SOURCE CODE NOW AVAILABLE

The code is in Java 5 and covers some of the fundamental data structures and algorithms which I needed to implement:

  • A bunch of mathematical datatypes: vectors, matrices, sparse matrices, quaternions etc.
  • Some numerical algorithms: a Runge-Kutta ODE solver and a conjugate gradient solver for systems of linear equations. These are taken from Numerical Recipes.
  • Implementations of a number of different constraint and collision types, as described in the report. This includes code for the Jacobians, those crazy matrices which get unbelievably complicated for some of the more tricky types of constraint.
  • An implementation of the simulation loop using constraints and collisions, variable step sizes, and backtracking to find the time of a collision.

Note that this is not elegant, optimised or even particularly robust code; if you’re writing a computer game and need a physics engine, consider using something like the Open Dynamics Engine (open source), Tokamak (open source) or Havok (commercial).
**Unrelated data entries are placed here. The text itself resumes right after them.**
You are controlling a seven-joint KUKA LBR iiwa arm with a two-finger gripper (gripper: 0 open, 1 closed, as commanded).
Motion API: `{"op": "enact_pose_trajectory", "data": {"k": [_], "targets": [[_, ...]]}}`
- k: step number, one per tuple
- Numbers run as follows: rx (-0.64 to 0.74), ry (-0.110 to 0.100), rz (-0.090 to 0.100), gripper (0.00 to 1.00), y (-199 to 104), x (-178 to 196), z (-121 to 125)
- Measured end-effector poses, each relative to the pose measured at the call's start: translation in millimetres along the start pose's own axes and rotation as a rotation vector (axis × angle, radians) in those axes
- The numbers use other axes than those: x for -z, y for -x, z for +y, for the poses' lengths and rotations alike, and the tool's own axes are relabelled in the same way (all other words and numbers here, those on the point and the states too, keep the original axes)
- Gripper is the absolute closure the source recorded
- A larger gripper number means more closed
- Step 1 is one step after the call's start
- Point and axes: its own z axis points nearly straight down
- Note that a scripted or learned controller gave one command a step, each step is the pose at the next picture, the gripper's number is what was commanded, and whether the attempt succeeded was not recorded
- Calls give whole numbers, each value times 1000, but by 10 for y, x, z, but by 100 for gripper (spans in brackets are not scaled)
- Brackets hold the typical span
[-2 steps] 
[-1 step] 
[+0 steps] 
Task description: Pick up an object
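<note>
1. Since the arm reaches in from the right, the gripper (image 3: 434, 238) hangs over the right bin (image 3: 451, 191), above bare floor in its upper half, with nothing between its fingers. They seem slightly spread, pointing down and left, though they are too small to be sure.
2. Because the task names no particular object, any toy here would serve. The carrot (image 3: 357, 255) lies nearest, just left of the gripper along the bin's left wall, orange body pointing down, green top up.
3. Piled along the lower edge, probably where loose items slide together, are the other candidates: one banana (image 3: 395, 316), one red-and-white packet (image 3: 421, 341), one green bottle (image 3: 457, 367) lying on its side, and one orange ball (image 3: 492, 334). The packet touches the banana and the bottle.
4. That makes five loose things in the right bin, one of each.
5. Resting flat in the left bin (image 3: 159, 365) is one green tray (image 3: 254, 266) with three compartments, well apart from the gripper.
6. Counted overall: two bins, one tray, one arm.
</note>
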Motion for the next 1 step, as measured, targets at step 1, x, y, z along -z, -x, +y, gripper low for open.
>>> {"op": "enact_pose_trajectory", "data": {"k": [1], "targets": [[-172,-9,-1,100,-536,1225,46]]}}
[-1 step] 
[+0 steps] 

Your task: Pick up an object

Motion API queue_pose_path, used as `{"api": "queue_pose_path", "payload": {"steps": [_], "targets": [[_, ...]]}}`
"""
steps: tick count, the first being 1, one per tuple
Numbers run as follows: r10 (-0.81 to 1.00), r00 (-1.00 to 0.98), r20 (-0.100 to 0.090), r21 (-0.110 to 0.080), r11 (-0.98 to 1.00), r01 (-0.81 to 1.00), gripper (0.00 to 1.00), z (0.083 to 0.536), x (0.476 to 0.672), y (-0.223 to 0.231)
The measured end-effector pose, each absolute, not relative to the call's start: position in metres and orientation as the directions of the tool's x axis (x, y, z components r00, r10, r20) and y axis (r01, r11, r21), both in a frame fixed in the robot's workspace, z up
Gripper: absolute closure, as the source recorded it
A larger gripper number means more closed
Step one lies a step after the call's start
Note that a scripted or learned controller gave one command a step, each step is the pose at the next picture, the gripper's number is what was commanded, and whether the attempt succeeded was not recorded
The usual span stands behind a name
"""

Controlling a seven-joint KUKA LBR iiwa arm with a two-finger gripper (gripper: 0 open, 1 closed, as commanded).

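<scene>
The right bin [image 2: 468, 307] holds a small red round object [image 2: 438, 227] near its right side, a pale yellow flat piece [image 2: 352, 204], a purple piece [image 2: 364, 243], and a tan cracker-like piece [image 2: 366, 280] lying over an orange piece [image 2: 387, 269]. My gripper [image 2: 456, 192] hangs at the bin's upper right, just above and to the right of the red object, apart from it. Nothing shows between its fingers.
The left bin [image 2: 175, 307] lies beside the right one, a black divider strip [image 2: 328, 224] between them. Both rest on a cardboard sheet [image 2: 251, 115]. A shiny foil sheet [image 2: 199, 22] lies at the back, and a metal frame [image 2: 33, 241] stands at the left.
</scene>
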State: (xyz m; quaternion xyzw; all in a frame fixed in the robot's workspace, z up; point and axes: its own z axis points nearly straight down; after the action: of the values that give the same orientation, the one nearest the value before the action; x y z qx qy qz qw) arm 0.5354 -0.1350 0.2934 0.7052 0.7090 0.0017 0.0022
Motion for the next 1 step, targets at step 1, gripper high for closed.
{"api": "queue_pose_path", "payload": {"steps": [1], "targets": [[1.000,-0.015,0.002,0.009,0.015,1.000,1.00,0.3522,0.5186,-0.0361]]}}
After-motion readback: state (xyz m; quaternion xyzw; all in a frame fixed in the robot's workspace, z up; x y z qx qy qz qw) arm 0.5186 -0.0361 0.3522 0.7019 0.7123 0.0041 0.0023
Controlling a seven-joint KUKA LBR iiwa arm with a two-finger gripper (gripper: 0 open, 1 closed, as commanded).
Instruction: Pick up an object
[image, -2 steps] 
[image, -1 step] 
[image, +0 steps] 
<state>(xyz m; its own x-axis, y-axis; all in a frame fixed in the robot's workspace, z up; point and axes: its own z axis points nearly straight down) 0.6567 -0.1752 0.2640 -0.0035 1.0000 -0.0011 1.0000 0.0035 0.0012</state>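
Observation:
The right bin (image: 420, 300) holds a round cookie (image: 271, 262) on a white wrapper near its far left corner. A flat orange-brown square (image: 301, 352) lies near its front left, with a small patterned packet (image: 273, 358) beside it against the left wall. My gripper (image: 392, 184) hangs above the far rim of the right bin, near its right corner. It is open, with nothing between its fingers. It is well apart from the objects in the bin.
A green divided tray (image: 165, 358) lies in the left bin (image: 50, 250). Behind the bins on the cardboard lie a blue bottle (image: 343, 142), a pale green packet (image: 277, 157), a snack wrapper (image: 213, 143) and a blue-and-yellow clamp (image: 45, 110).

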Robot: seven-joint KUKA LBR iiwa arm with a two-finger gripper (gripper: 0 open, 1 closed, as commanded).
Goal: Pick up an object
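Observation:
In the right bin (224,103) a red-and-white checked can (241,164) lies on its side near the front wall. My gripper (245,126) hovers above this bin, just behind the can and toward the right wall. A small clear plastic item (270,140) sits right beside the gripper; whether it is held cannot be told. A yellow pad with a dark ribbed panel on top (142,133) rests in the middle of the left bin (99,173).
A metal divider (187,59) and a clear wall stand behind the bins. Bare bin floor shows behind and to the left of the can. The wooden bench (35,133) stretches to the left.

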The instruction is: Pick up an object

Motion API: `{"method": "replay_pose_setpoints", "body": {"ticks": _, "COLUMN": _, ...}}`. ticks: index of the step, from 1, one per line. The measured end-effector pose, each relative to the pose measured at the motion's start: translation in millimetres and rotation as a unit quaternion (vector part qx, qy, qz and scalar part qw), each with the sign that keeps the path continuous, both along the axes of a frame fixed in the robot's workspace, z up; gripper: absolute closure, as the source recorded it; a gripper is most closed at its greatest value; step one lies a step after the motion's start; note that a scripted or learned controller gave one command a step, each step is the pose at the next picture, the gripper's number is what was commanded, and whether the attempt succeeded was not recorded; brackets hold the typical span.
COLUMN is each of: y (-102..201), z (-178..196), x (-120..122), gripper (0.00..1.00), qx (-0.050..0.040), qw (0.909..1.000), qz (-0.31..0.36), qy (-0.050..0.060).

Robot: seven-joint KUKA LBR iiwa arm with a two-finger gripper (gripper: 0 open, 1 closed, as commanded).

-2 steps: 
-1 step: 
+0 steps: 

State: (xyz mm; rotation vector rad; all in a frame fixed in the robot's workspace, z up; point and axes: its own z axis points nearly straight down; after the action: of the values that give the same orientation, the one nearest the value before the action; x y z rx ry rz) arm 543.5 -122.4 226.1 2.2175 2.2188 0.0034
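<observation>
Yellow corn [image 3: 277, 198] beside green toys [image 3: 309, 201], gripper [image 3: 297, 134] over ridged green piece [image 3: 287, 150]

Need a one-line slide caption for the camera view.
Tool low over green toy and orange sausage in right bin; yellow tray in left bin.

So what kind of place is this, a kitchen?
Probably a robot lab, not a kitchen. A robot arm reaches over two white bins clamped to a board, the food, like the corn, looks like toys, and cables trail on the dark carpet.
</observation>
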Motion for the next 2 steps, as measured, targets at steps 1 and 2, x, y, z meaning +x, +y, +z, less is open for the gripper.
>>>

But if you want to learn how to make a simulation like this using Lagrange multiplier methods, then maybe this is for you.

You will quickly notice that the source is not complete. Hell, there’s not even a ‘main’ method. That’s deliberate – this code is there to help you figure out how this stuff works, it’s not intended to work out of the box. If you want to write an application which uses it, you’re probably going to have read the whole report and some of the papers it references, read all of the code, think about it for a while, get annoyed about the fact that I didn’t put more comments in the code (sorry), and then start writing some stuff around it.

Nevertheless, I hope it will be useful. I release it under a MIT license.